I have been discussing the idea of Survivor Bias from Taleb’s The Black Swan.
The basic idea of survivor bias is we generally abstract the characterisitics that make up a set only from the members of that set. The unknown component of the analysis is frequently the extent to which those characterisitics were present in elements that didn’t make it into the set.
The example he gave is a researcher who has been tasked with fortifying the planes going out to fight the Nazis in WWII. Simply adding more plating all over will make the planes unreasonably heavy, so he looked at all planes coming back from missions and put plating wherever those planes hadn’t been shot.
It may seem as though you want to take your planes and shore them up in the places they’re getting shot so they’ll be stronger. He realized though that he was working with the set of planes that had been shot in places unimportant enough to take them down.

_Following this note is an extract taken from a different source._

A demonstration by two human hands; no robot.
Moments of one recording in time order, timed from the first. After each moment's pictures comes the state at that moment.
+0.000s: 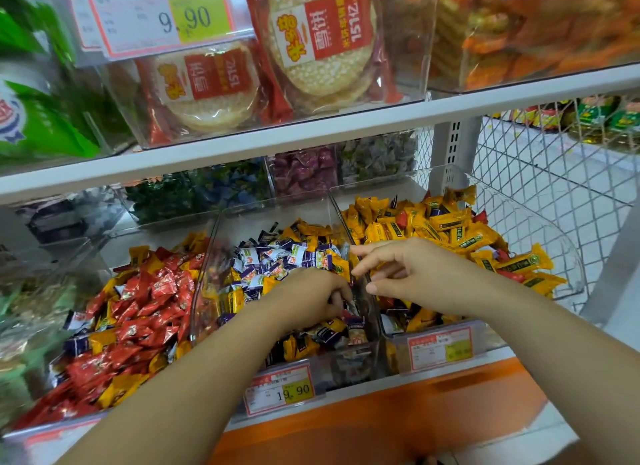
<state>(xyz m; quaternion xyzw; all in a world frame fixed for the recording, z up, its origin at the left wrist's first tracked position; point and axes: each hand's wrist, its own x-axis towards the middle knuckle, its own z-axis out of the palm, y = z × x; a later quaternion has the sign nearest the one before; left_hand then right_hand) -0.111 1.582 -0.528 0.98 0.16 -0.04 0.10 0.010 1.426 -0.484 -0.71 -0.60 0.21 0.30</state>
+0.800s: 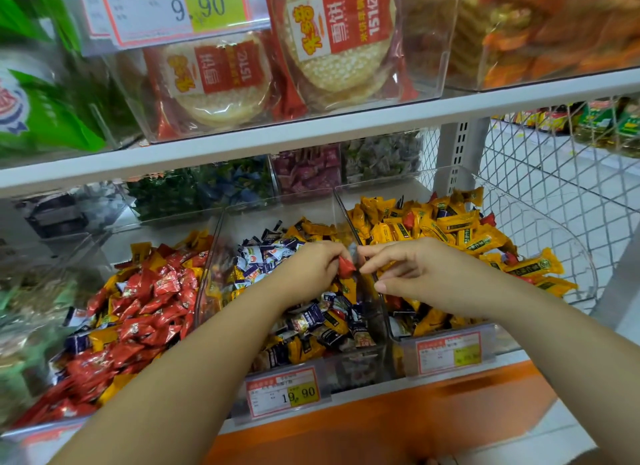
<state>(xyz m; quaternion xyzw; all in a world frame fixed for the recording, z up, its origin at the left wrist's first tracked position) -0.101 1.598 -0.514 0.96 0.19 0.08 0.20 0.011 1.427 -0.484 -0.70 -0.59 0.24 0.32</state>
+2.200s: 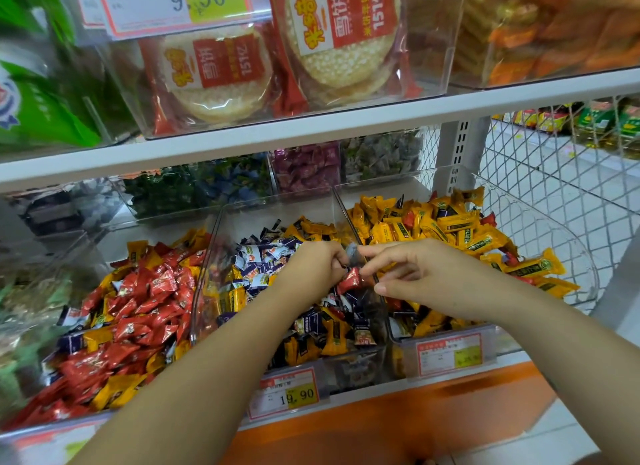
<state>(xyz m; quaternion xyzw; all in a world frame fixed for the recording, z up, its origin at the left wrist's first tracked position) -0.091 1.589 -0.520 0.94 0.27 0.11 0.17 0.011 1.426 -0.484 -0.71 -0.59 0.23 0.32</state>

The basic idea is that you study can’t tell you what caused someone to succeed. It can only probably tell you things that contributed to failure.

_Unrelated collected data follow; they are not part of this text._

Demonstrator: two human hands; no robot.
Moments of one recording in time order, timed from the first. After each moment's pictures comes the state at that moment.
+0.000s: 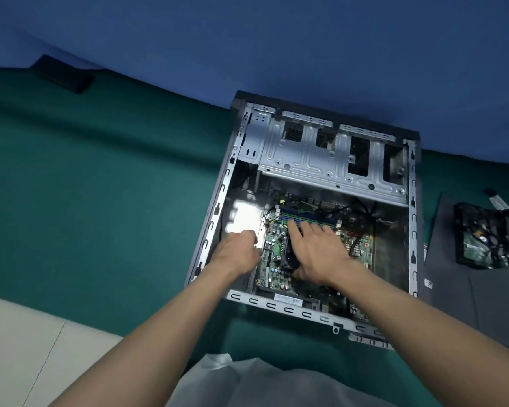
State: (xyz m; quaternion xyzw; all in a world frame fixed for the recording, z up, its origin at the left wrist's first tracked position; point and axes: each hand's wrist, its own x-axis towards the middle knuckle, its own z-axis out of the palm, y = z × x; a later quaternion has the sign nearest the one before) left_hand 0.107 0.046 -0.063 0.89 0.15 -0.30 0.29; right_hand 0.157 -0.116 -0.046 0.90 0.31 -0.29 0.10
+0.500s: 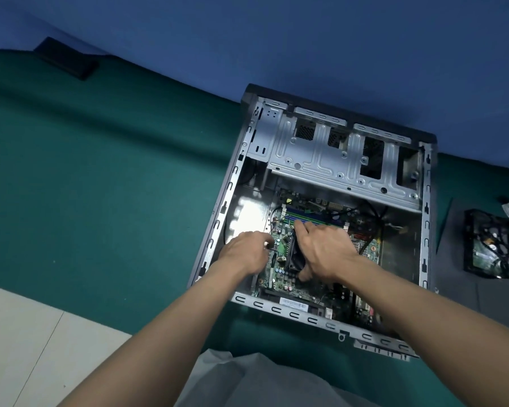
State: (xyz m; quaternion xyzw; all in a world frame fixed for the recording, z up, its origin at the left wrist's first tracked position) left_hand 0.112 0.047 -0.065 0.87 0.14 -0.35 0.31; right_hand 0.169 -0.112 -0.051 0.89 0.32 -0.29 0.15
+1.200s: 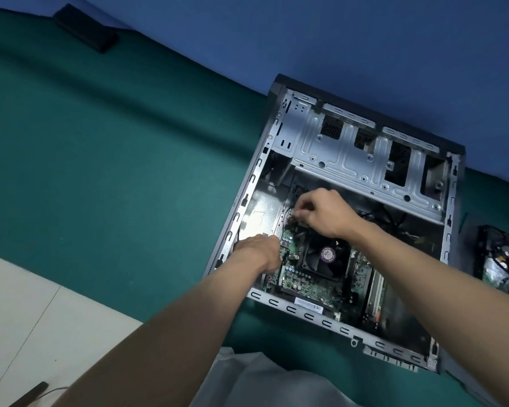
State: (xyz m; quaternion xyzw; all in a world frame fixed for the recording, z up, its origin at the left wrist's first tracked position) left_hand 0.115 0.046 -0.066 0.87 0.08 -0.43 0.23; right_hand 0.222 -0.071 -0.040 0.91 0.24 -0.32 -0.14
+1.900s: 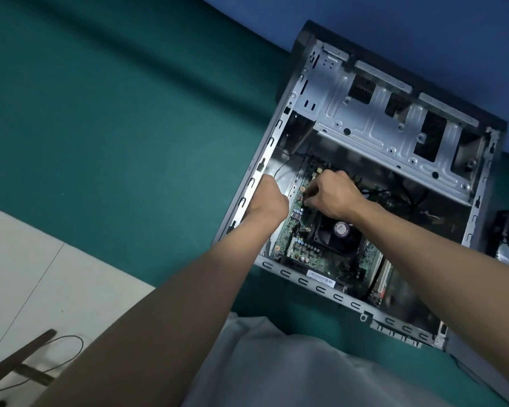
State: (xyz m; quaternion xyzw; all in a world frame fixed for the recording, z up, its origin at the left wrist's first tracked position) left_hand 0.133 0.056 -0.071 0.79 0.37 -0.22 0.44; right_hand 0.214 -0.062 -0.072 0.92 0.22 -0.33 -0.05
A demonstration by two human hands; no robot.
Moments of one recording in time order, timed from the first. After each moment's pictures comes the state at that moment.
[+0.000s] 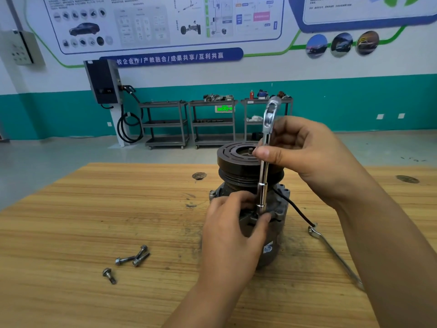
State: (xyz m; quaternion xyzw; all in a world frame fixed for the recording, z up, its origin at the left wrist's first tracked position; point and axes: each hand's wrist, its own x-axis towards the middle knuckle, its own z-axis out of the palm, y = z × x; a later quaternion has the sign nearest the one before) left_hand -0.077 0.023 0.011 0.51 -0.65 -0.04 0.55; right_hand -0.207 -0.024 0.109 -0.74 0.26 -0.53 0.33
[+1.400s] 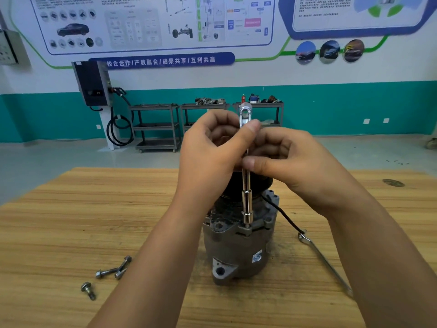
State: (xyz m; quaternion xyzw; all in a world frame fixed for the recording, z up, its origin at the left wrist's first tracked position) left_hand -0.071 -0.020 0.110 0.27 -0.62 -0.25 0.69; right_hand -0.209 -0.023 0.112 -0.77 0.28 -0.47 0.33
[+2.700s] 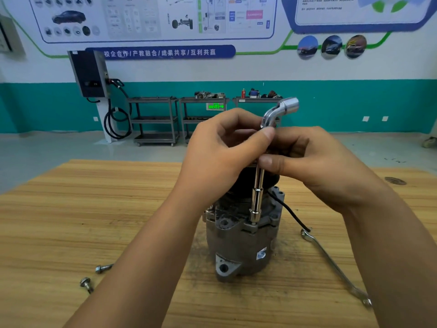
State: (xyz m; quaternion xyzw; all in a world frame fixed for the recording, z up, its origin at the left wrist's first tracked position) left_hand -0.062 -0.017 0.109 0.27 -0.69 -0.28 0.61; right_hand -0.215 -0.022 0.112 -0.78 0.25 -0.45 0.37
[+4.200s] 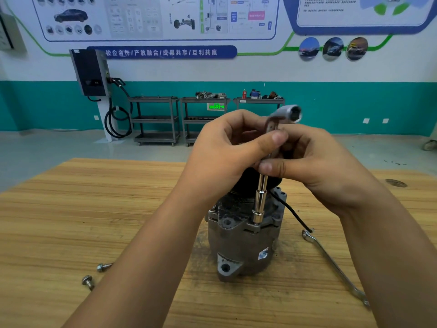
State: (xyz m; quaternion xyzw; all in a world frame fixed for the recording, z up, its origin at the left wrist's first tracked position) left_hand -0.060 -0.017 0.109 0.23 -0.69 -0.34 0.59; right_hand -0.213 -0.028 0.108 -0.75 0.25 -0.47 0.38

And it can only do that if there’s only one factor at play. Imagine that planes shot through one wing have a 5% chance of going down, planes shot through both have a 25% chance of going down and planes shot through both and the tail have a 75% chance of going down. The set of planes you look at are going to have holes in all those places and you might not shore up any one of them. The analysis necessary to see the trends increases expodentially with the number of factors you consider.

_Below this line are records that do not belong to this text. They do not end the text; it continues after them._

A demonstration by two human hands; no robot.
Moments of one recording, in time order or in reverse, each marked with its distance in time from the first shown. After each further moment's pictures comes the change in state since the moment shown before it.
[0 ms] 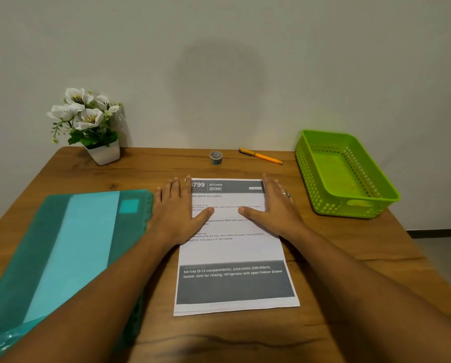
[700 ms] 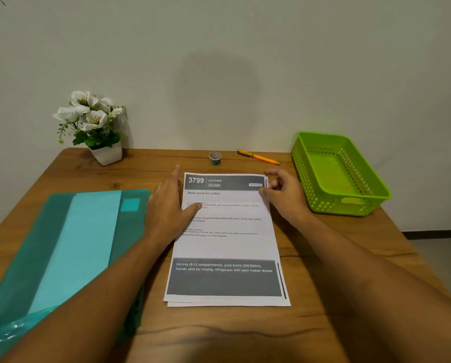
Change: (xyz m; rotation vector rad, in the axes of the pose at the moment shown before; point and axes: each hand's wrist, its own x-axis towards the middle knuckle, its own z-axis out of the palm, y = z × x) left_hand -0.015 -0.001 -0.015 -0.438 0.257 -0.100; right_hand 0.010 0.003 -0.023 0.587 0.240 0.018
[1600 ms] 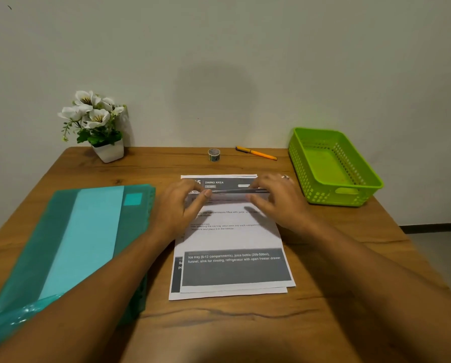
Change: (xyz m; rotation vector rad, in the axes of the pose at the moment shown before) left_hand -0.020 0.015 -0.012 -0.102 0.018 0.311; right_hand -0.044 -0.023 -0.016 -0.608 -0.156 -0.457
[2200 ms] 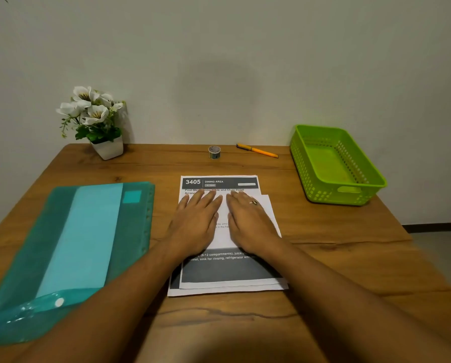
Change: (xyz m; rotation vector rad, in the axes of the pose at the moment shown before) left_hand -0.021 0.013 0.038 0.399 -0.403 0.018; right_hand -0.019 -0.056 0.062 -0.069 -0.224 0.068
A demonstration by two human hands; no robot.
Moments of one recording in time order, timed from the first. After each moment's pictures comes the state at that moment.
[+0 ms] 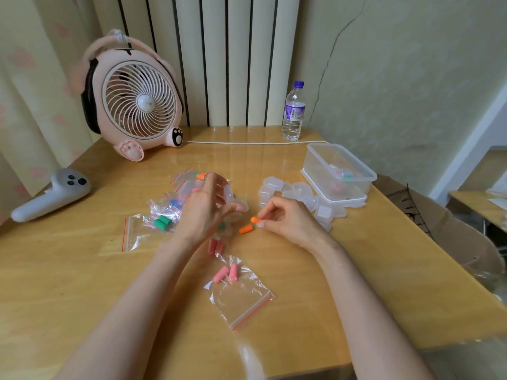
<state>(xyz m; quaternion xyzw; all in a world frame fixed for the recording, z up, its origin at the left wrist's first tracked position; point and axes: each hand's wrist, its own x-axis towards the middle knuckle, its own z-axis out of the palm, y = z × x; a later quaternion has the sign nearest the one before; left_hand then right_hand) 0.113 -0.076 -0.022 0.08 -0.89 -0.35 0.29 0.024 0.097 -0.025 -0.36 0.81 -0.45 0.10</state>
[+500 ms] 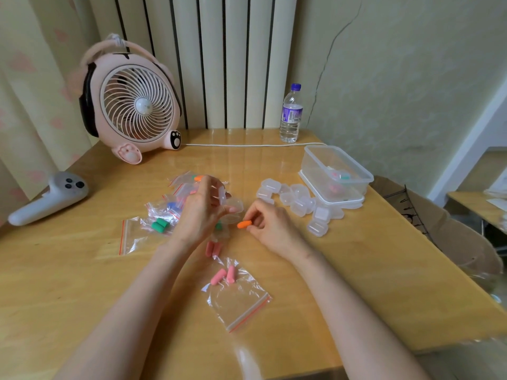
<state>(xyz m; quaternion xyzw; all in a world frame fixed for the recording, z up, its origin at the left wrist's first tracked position) 0.110 -0.076 -0.024 0.08 -0.86 -0.40 0.30 0.035 0.076 -0.038 -0.41 0.82 -0.40 0.00</state>
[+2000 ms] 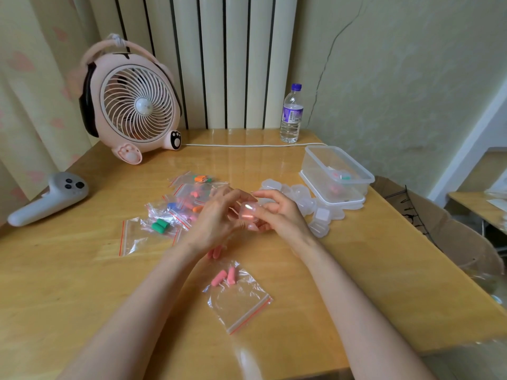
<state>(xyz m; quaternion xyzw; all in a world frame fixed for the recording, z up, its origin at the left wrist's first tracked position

One of the themes of The Black Swan is because there are so many factors and our models are so limited there will always be “black swans” — events completely outside of reasonable expectations that change the ways of thinking.
How does this relate to recommendations? Well, I have some info on some songs and the sort of person I think likes them. The cold start problem is what to do when I either have a song I know nothing about or a person I know nothing about. The person is tricky, but with the song I can look at the auditory characterisitics of the song and compare them to other songs a person likes. This guess though is going to potentially be skewed because of survivor bias.
People like music for a variety of reasons: the song at my prom, the song I associate with my first infatuation, a song from a particularly awesome party, a song a sang in a choir — songs that have to do with the moment rather than the actual musical characteristics of the song. Using those songs to guess the characteristics of what I like musically isn’t going to work.
Pragmatically, this issue encourages a system that asks the question “how likely is someone to dislike this song?” as well as “how likely is someone to like this song?” It also reinforces the drive to incorporate external information sources that can help build a profile of the user that is independent from simply their listening profile.